PROMPT ▸ Send back all of the records, each one exactly as written.

(Dataset items)
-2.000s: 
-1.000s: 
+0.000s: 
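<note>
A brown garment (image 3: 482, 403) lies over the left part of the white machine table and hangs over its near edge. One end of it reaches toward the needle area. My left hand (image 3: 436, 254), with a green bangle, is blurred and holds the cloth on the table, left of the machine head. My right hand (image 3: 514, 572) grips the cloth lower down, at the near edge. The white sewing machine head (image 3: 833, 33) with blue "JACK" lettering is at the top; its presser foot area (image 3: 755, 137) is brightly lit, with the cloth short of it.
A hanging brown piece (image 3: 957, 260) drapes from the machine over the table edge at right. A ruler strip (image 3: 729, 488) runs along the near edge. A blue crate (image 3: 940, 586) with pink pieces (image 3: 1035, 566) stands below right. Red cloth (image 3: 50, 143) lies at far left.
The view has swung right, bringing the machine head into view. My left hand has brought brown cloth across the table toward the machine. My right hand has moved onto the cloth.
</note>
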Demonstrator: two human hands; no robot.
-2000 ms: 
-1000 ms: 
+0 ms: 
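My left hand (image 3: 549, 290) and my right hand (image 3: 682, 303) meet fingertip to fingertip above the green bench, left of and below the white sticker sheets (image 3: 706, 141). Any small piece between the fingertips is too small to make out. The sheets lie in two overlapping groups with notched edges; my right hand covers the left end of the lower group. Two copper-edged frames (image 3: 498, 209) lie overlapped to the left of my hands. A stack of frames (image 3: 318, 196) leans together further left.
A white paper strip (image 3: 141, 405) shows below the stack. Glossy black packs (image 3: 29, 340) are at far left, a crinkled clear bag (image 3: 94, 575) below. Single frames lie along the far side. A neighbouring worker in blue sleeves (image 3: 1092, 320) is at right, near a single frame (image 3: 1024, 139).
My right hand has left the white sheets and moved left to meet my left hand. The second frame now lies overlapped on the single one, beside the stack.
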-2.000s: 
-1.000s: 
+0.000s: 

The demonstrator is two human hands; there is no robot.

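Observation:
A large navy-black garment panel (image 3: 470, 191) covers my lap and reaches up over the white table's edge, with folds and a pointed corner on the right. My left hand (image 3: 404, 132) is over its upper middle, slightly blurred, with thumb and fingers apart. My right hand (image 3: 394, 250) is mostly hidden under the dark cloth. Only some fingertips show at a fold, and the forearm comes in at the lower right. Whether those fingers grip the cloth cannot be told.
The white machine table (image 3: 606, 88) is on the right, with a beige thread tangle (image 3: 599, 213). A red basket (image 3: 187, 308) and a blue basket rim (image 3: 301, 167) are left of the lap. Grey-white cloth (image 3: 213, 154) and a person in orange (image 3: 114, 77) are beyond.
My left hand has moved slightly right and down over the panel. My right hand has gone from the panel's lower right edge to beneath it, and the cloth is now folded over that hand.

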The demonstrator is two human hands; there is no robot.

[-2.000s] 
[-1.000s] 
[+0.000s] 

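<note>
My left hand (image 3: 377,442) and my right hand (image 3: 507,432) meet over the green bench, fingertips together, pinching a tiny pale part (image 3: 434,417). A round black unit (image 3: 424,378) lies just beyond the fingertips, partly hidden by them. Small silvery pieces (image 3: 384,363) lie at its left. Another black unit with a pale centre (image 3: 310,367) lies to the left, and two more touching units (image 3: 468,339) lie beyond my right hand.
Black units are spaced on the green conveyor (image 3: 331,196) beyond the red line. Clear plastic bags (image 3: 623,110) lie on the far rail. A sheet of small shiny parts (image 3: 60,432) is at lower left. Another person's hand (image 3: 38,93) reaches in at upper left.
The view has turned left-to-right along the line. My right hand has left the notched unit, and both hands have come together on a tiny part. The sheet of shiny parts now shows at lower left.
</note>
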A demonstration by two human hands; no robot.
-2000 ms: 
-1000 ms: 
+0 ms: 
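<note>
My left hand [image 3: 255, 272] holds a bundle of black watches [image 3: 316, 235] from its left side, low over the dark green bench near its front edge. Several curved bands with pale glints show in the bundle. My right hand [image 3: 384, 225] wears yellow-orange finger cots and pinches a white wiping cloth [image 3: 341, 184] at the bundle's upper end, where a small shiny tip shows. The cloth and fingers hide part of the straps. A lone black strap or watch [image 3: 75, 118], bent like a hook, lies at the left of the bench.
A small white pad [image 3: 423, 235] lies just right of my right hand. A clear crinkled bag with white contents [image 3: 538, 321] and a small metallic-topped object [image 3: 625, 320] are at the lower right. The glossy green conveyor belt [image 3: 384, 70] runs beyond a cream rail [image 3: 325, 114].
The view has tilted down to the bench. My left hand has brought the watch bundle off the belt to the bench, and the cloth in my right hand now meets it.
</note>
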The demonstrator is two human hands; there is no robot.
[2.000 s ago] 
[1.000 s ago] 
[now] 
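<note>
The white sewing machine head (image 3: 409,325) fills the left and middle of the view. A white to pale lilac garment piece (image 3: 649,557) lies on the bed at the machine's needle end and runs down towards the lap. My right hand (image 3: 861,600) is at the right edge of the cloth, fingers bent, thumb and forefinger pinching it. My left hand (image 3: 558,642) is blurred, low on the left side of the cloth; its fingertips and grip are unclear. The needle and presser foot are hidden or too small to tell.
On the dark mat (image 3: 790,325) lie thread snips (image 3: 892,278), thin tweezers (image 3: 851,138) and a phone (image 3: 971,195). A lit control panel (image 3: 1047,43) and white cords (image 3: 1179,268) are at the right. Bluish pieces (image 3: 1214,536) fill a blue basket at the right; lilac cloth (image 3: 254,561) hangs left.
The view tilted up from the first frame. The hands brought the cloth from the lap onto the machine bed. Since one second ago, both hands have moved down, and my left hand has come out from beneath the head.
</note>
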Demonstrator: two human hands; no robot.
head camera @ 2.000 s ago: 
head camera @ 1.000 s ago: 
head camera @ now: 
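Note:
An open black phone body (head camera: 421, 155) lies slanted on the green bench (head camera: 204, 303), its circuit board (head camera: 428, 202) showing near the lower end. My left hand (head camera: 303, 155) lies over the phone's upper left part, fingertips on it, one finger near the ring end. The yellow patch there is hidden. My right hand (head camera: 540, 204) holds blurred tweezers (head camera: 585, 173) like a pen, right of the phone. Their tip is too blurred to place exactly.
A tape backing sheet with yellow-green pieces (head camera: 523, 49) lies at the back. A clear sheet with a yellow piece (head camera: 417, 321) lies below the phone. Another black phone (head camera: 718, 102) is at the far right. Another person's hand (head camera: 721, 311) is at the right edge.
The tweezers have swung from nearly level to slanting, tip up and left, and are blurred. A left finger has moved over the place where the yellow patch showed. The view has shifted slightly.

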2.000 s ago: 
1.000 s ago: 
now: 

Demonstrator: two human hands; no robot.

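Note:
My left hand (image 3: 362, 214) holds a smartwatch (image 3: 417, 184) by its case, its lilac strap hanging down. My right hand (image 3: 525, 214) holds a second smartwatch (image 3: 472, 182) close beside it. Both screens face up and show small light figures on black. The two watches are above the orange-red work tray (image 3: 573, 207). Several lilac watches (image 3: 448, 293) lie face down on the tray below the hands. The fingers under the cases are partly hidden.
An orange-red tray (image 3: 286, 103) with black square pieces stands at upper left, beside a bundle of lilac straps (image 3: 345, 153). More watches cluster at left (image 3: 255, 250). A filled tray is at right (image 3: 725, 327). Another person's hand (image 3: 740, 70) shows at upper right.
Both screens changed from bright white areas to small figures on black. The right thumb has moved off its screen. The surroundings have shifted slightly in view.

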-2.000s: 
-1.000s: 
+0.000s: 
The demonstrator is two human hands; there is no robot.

FINISHED EXERCISE ▸
-2.000s: 
-1.000s: 
+0.000s: 
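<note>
A brown garment (image 3: 482, 403) lies over the left part of the white machine table and hangs over its near edge. One end of it reaches toward the needle area. My left hand (image 3: 436, 254), with a green bangle, is blurred and holds the cloth on the table, left of the machine head. My right hand (image 3: 514, 572) grips the cloth lower down, at the near edge. The white sewing machine head (image 3: 833, 33) with blue "JACK" lettering is at the top; its presser foot area (image 3: 755, 137) is brightly lit, with the cloth short of it.
A hanging brown piece (image 3: 957, 260) drapes from the machine over the table edge at right. A ruler strip (image 3: 729, 488) runs along the near edge. A blue crate (image 3: 940, 586) with pink pieces (image 3: 1035, 566) stands below right. Red cloth (image 3: 50, 143) lies at far left.
The view has swung right, bringing the machine head into view. My left hand has brought brown cloth across the table toward the machine. My right hand has moved onto the cloth.
</note>
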Demonstrator: two human hands; no robot.
-2000 ms: 
-1000 ms: 
+0 ms: 
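My left hand (image 3: 549, 290) and my right hand (image 3: 682, 303) meet fingertip to fingertip above the green bench, left of and below the white sticker sheets (image 3: 706, 141). Any small piece between the fingertips is too small to make out. The sheets lie in two overlapping groups with notched edges; my right hand covers the left end of the lower group. Two copper-edged frames (image 3: 498, 209) lie overlapped to the left of my hands. A stack of frames (image 3: 318, 196) leans together further left.
A white paper strip (image 3: 141, 405) shows below the stack. Glossy black packs (image 3: 29, 340) are at far left, a crinkled clear bag (image 3: 94, 575) below. Single frames lie along the far side. A neighbouring worker in blue sleeves (image 3: 1092, 320) is at right, near a single frame (image 3: 1024, 139).
My right hand has left the white sheets and moved left to meet my left hand. The second frame now lies overlapped on the single one, beside the stack.
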-2.000s: 
-1.000s: 
+0.000s: 

The demonstrator is two human hands; there is no robot.

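Observation:
A large navy-black garment panel (image 3: 470, 191) covers my lap and reaches up over the white table's edge, with folds and a pointed corner on the right. My left hand (image 3: 404, 132) is over its upper middle, slightly blurred, with thumb and fingers apart. My right hand (image 3: 394, 250) is mostly hidden under the dark cloth. Only some fingertips show at a fold, and the forearm comes in at the lower right. Whether those fingers grip the cloth cannot be told.
The white machine table (image 3: 606, 88) is on the right, with a beige thread tangle (image 3: 599, 213). A red basket (image 3: 187, 308) and a blue basket rim (image 3: 301, 167) are left of the lap. Grey-white cloth (image 3: 213, 154) and a person in orange (image 3: 114, 77) are beyond.
My left hand has moved slightly right and down over the panel. My right hand has gone from the panel's lower right edge to beneath it, and the cloth is now folded over that hand.
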
The demonstrator is two human hands; there is no robot.

[-2.000s] 
[-1.000s] 
[+0.000s] 

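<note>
My left hand (image 3: 377,442) and my right hand (image 3: 507,432) meet over the green bench, fingertips together, pinching a tiny pale part (image 3: 434,417). A round black unit (image 3: 424,378) lies just beyond the fingertips, partly hidden by them. Small silvery pieces (image 3: 384,363) lie at its left. Another black unit with a pale centre (image 3: 310,367) lies to the left, and two more touching units (image 3: 468,339) lie beyond my right hand.
Black units are spaced on the green conveyor (image 3: 331,196) beyond the red line. Clear plastic bags (image 3: 623,110) lie on the far rail. A sheet of small shiny parts (image 3: 60,432) is at lower left. Another person's hand (image 3: 38,93) reaches in at upper left.
The view has turned left-to-right along the line. My right hand has left the notched unit, and both hands have come together on a tiny part. The sheet of shiny parts now shows at lower left.
</note>
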A demonstration by two human hands; no robot.
-2000 ms: 
-1000 ms: 
+0 ms: 
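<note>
My left hand [image 3: 255, 272] holds a bundle of black watches [image 3: 316, 235] from its left side, low over the dark green bench near its front edge. Several curved bands with pale glints show in the bundle. My right hand [image 3: 384, 225] wears yellow-orange finger cots and pinches a white wiping cloth [image 3: 341, 184] at the bundle's upper end, where a small shiny tip shows. The cloth and fingers hide part of the straps. A lone black strap or watch [image 3: 75, 118], bent like a hook, lies at the left of the bench.
A small white pad [image 3: 423, 235] lies just right of my right hand. A clear crinkled bag with white contents [image 3: 538, 321] and a small metallic-topped object [image 3: 625, 320] are at the lower right. The glossy green conveyor belt [image 3: 384, 70] runs beyond a cream rail [image 3: 325, 114].
The view has tilted down to the bench. My left hand has brought the watch bundle off the belt to the bench, and the cloth in my right hand now meets it.
</note>
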The demonstrator is two human hands; there is no robot.
[2.000 s ago] 
[1.000 s ago] 
[now] 
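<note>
The white sewing machine head (image 3: 409,325) fills the left and middle of the view. A white to pale lilac garment piece (image 3: 649,557) lies on the bed at the machine's needle end and runs down towards the lap. My right hand (image 3: 861,600) is at the right edge of the cloth, fingers bent, thumb and forefinger pinching it. My left hand (image 3: 558,642) is blurred, low on the left side of the cloth; its fingertips and grip are unclear. The needle and presser foot are hidden or too small to tell.
On the dark mat (image 3: 790,325) lie thread snips (image 3: 892,278), thin tweezers (image 3: 851,138) and a phone (image 3: 971,195). A lit control panel (image 3: 1047,43) and white cords (image 3: 1179,268) are at the right. Bluish pieces (image 3: 1214,536) fill a blue basket at the right; lilac cloth (image 3: 254,561) hangs left.
The view tilted up from the first frame. The hands brought the cloth from the lap onto the machine bed. Since one second ago, both hands have moved down, and my left hand has come out from beneath the head.
</note>
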Demonstrator: two human hands; no robot.
head camera @ 2.000 s ago: 
head camera @ 1.000 s ago: 
head camera @ now: 
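Note:
An open black phone body (head camera: 421, 155) lies slanted on the green bench (head camera: 204, 303), its circuit board (head camera: 428, 202) showing near the lower end. My left hand (head camera: 303, 155) lies over the phone's upper left part, fingertips on it, one finger near the ring end. The yellow patch there is hidden. My right hand (head camera: 540, 204) holds blurred tweezers (head camera: 585, 173) like a pen, right of the phone. Their tip is too blurred to place exactly.
A tape backing sheet with yellow-green pieces (head camera: 523, 49) lies at the back. A clear sheet with a yellow piece (head camera: 417, 321) lies below the phone. Another black phone (head camera: 718, 102) is at the far right. Another person's hand (head camera: 721, 311) is at the right edge.
The tweezers have swung from nearly level to slanting, tip up and left, and are blurred. A left finger has moved over the place where the yellow patch showed. The view has shifted slightly.
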
2.000 s ago: 
1.000 s ago: 
now: 

Demonstrator: two human hands; no robot.

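Note:
My left hand (image 3: 362, 214) holds a smartwatch (image 3: 417, 184) by its case, its lilac strap hanging down. My right hand (image 3: 525, 214) holds a second smartwatch (image 3: 472, 182) close beside it. Both screens face up and show small light figures on black. The two watches are above the orange-red work tray (image 3: 573, 207). Several lilac watches (image 3: 448, 293) lie face down on the tray below the hands. The fingers under the cases are partly hidden.
An orange-red tray (image 3: 286, 103) with black square pieces stands at upper left, beside a bundle of lilac straps (image 3: 345, 153). More watches cluster at left (image 3: 255, 250). A filled tray is at right (image 3: 725, 327). Another person's hand (image 3: 740, 70) shows at upper right.
Both screens changed from bright white areas to small figures on black. The right thumb has moved off its screen. The surroundings have shifted slightly in view.
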
-2.000s: 
-1.000s: 
+0.000s: 
The demonstrator is two human hands; there is no robot.

No further answer is expected.